A recently developed deep neural network may present a solution to growing concerns over antibiotic resistance.
by Sophia Evanisko
Health organizations around the world have voiced concern over growing antibiotic resistance due to their misuse in both humans and animals, citing it as one of today's biggest threats to global health. Without any alternative the number of severe, often-fatal infections the world faces, as well as mortality rates, will skyrocket as antibiotics continue to become less effective. Now, a promising new machine-learning model developed by GMU researchers is working towards identifying possible antimicrobial activity in natural peptide sequences, which could serve as new drug templates in the place of our current, increasingly ineffective antibiotics.
The team developed a Deep Neural Network (DNN), or a multi-layer computer system modeled on the human brain, and a series of search methods to find and identify the naturally-occurring antimicrobial peptides, or AMPs, that appear to be promising candidates for serving as the new templates. The sophisticated DNN model used in the experiment uses complex mathematical modeling to evaluate each peptide sequence, and associates it with a score that represents the peptide's probability of having antimicrobial qualities (PDNN). It utilizes multiple layers to analyze each AMP, two of the most important ones being the convolutional and recurrent layer. The convolutional layer allows the model to recognize position-invariant patterns along the length of the amino acid sequence of the peptide, while the recurrent layer allows for recognizing and forgetting gap-sequence patterns.
This promising Deep Neural Network was developed by the second author Daniel Veltri, and the series of methods were developed by Manpriya Dua, a PhD candidate at George Mason University. Two others from the National Institute of Health, as well as the George Mason departments of Chemistry and Computer Science also aided in the research.
The team aimed to identify as many possible AMP’s as they could, a massive task since lengths of AMP’s range from a series of very few to nearly a hundred amino acids, consisting of combinations of the 20 naturally-occurring amino acids. To reach their goal, they developed four different search methods, comparing their ability to identify regions of novel AMP’s in a high-dimensional amino acid sequence space.

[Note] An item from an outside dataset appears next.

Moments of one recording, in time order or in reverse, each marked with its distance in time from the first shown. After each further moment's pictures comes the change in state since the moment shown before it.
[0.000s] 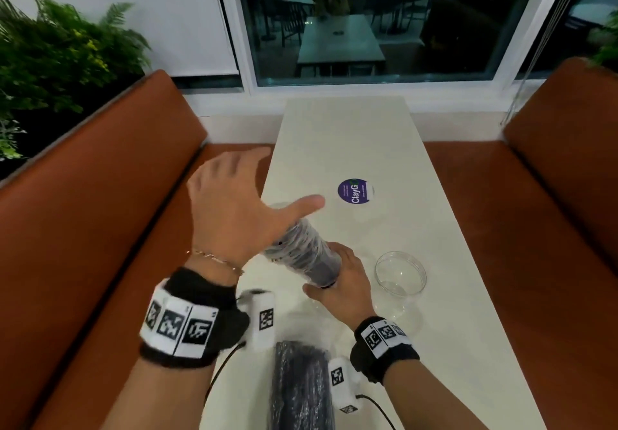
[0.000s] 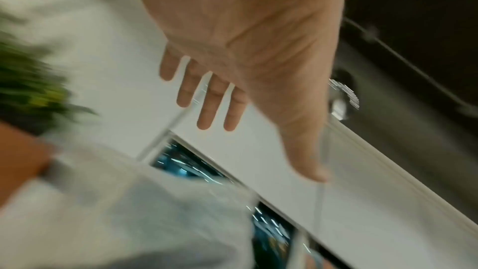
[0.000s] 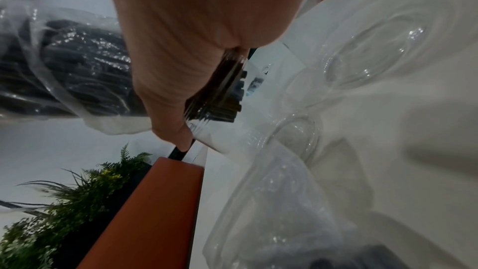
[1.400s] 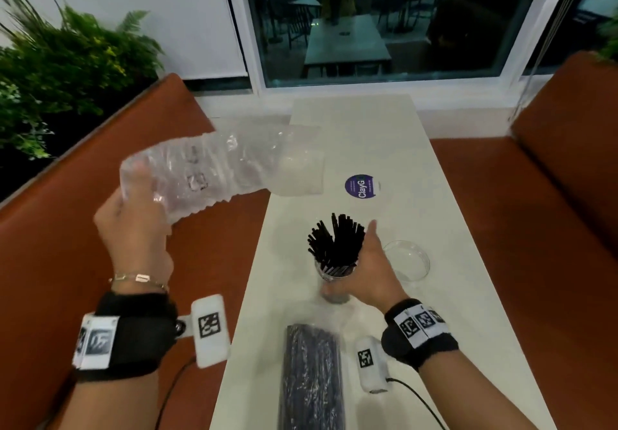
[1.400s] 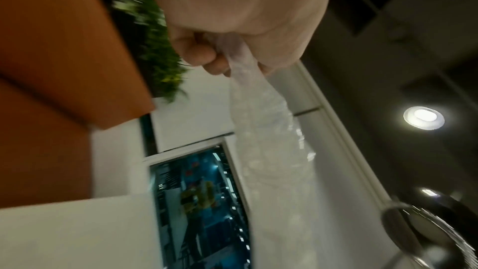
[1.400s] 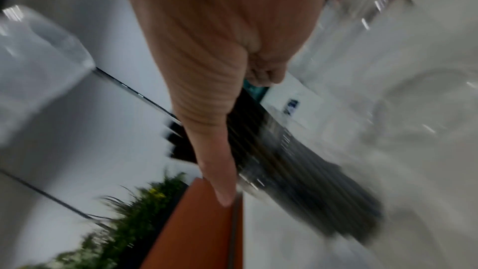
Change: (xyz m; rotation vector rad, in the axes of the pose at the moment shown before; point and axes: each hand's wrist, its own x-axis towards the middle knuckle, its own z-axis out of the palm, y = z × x) left_hand -0.036 -0.089 -0.041 -0.954 0.505 -0.763; right_hand -0.014 -0.021 -0.050 0.039 -0.220 0.168
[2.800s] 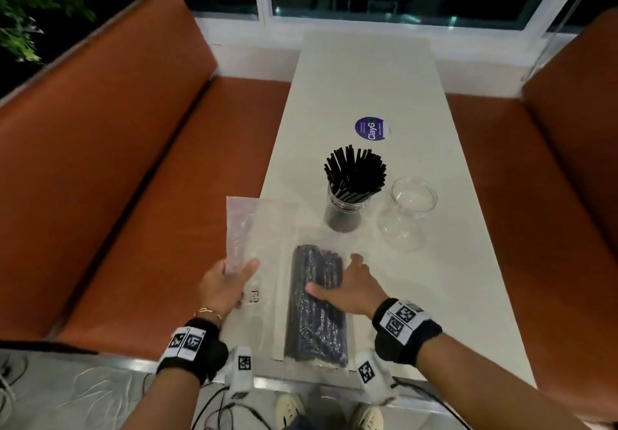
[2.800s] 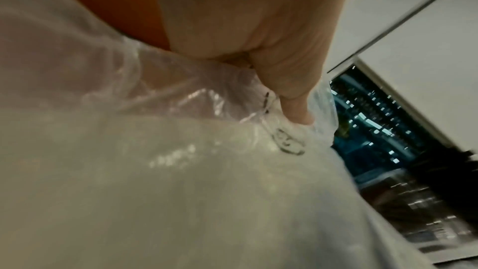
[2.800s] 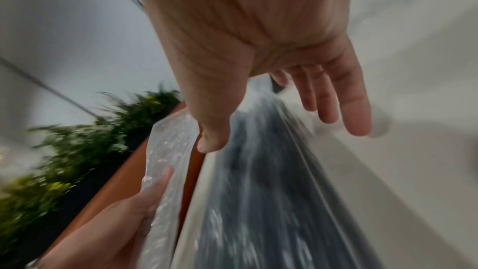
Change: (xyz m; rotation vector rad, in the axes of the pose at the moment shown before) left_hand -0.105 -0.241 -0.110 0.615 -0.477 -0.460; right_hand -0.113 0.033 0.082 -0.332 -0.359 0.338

The first possible method the model uses is a randomized global search, in which each peptide sequence is sampled at random. First, a random length for the peptide sequence is selected from a specified range of values. Next, each position in the peptide sequence is sampled uniformly over each of the known amino acid identities randomly. Finally, each sequence is scored by the DNN, resulting in the probability of it containing antimicrobial activity.

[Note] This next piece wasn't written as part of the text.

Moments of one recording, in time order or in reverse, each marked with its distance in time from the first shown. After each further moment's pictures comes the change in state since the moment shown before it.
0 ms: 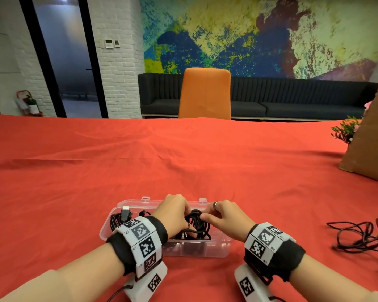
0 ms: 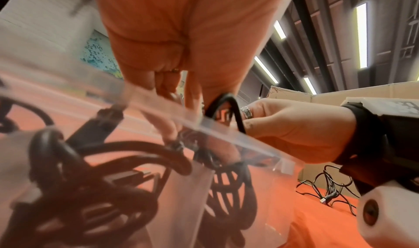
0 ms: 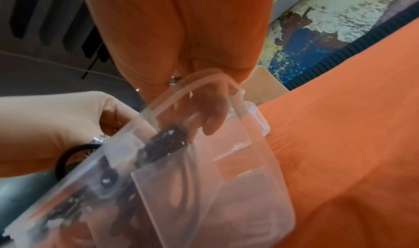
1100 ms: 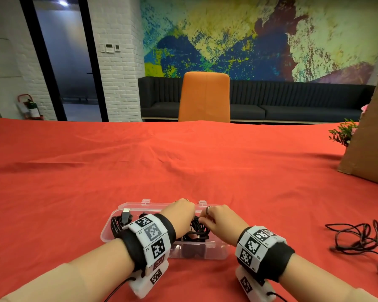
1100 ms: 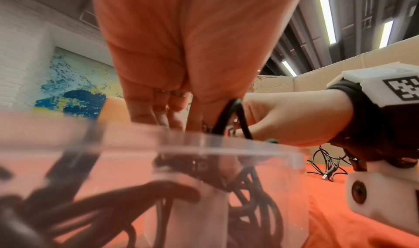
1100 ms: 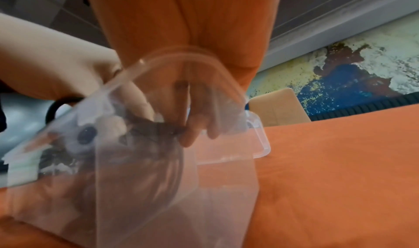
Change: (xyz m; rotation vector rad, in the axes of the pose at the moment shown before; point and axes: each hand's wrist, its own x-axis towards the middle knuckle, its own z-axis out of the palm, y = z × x) left_hand -0.003 0.022 -0.006 0.394 -0.187 0.091; right_hand 0.007 -0.001 0.011 -0.199 -0.023 -0.023
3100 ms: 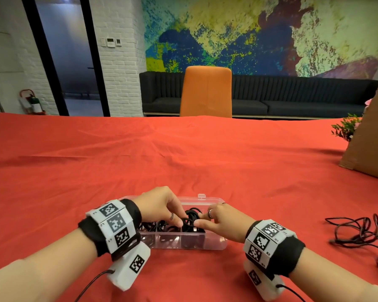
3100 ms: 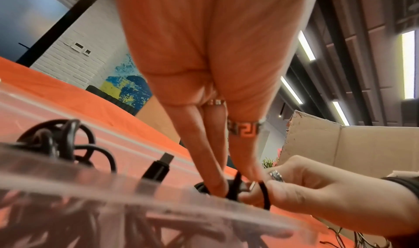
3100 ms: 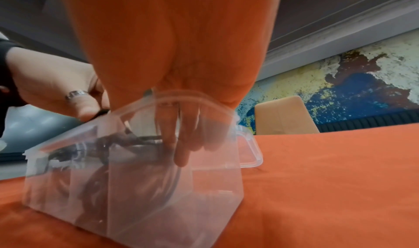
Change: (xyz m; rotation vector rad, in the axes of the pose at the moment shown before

The second method is a search that combines the procedure of the first method with the use of a greedy local improvement operator. The procedure is an improved version of the randomized global search’s. First, it generates a random sequence, similar to in the first method. Next, it randomly selects one position in the sequence and replaces the amino acid there with another randomly chosen amino acid. It compares the new sequence’s DNN predicted score with its old score, and if the new score is higher the new amino acid replaces the old amino acid; otherwise the old sequence is retained. If the new score has higher than a 50% probability that it is an AMP then the sequence is accepted.
The third method is another hybrid search that utilizes a Metropolis Monte Carlo local search instead of the greedy local improvement operator, because the greedy search will often prematurely convert to a local minimum when in the vicinity of a starting sequence. First, similar to the other two methods, a random sequence is generated and scored. Next, the search will move and replace individual peptides in the sequence and score the new peptide. If the movement results in a higher probability then the new peptide is accepted and the search continues to make individual moves. Otherwise, the new peptide is scored by using a selected acceptance probability.
The final, most advanced method is a hybrid search with a Simulated Annealing Metropolis Monte Carlo search. Whether the Metropolis Monte Carlo search used in the third method is better than the greedy local improvement operator used in the second method is typically dependent on temperature, and this method takes that into account. It begins the search with a high temperature and gradually lowers it to focus on exploring the near-optimal regions of space.
The experiment showed promising results: the fourth method, which used a Simulated Annealing Metropolis Monte Carlo search was able to generate 80% AMP’s, with the other methods not far behind. The team is eager to continue their work in developing new methods, in hopes to make even more progress in discovering these useful new peptide sequences.